§ **Your task**
Only one stretch of the material below is wanted: everything from the line containing "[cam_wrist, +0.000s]" down to the line containing "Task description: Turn", both ends included. Repeat it exactly and skip the pictures.

§ **Material for the task**
- Opening Delimiter -

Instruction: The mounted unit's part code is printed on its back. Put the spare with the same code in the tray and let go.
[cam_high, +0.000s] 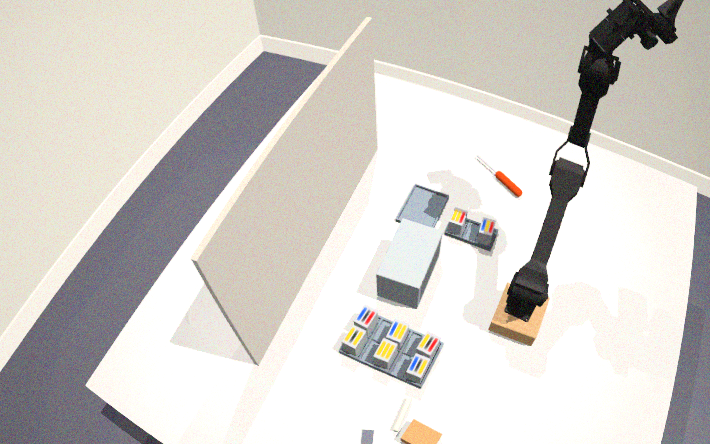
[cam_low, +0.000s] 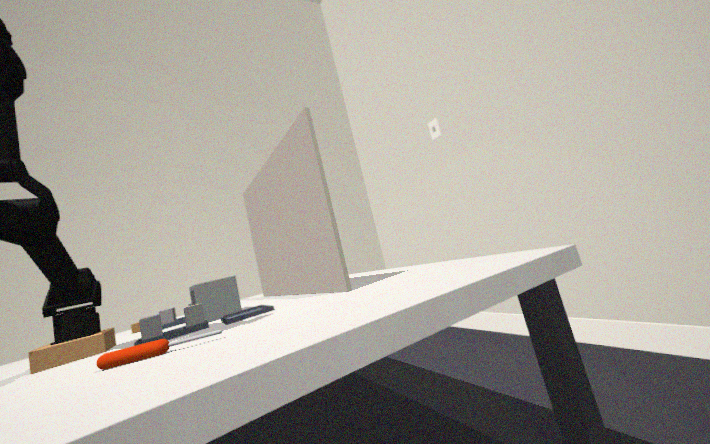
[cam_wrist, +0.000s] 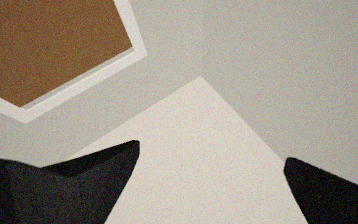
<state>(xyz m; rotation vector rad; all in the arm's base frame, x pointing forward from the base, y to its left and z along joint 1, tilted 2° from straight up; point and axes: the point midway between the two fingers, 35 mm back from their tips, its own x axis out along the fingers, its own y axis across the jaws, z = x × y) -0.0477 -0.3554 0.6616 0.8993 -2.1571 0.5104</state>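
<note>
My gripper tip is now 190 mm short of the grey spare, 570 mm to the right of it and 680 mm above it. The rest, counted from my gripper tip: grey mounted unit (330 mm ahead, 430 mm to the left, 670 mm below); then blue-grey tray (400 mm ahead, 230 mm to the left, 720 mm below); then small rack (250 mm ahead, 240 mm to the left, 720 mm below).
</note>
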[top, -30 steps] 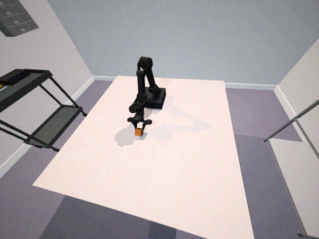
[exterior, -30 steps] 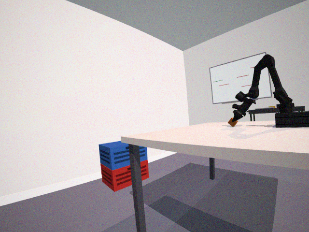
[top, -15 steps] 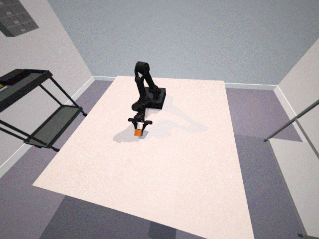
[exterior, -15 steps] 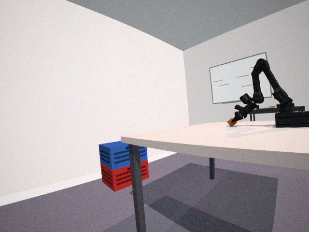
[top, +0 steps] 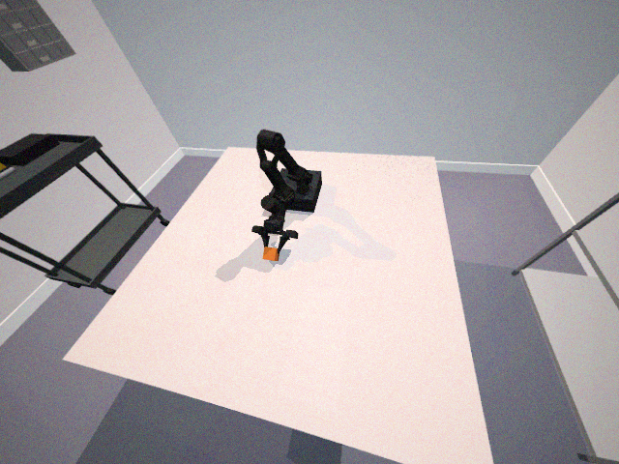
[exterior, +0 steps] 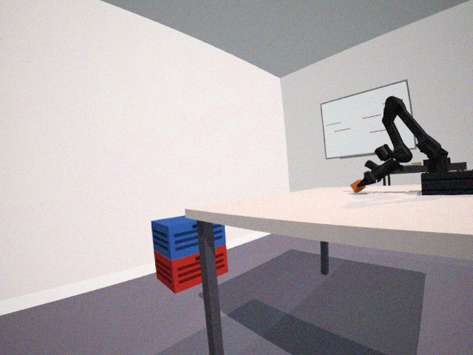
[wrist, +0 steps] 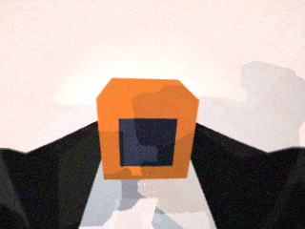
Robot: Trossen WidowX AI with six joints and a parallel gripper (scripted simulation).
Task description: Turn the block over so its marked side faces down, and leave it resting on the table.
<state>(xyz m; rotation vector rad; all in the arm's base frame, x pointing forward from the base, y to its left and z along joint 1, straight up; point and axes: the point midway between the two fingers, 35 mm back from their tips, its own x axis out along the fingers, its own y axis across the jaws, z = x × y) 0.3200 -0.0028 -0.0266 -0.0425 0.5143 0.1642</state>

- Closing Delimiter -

§ **Task response**
[cam_wrist, +0.000s] 
<state>(xyz m; rotation vector rad; all in the arm's base frame, x pointing forward from the base, y to its left and z along joint 1, tilted 2° from straight up; point and axes: the point midway between the two fingers, 35 mm back from their tips, its own x axis out along the fingers, its own y axis across the jaws, z = x × y) -0.0477 -0.3554 0.6616 0.8993 -2.1571 0.5104</state>
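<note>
My gripper tip is now 190 mm short of the grey spare, 570 mm to the right of it and 680 mm above it. The rest, counted from my gripper tip: grey mounted unit (330 mm ahead, 430 mm to the left, 670 mm below); then blue-grey tray (400 mm ahead, 230 mm to the left, 720 mm below); then small rack (250 mm ahead, 240 mm to the left, 720 mm below).
</note>
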[top, -30 steps] 
[exterior, -30 steps] 
[top, -15 steps] 
[exterior, -15 steps] 
[top, +0 steps] 
[exterior, +0 steps] 
[wrist, +0 steps] 
Robot: Trossen WidowX AI with six joints and a parallel gripper (scripted simulation).
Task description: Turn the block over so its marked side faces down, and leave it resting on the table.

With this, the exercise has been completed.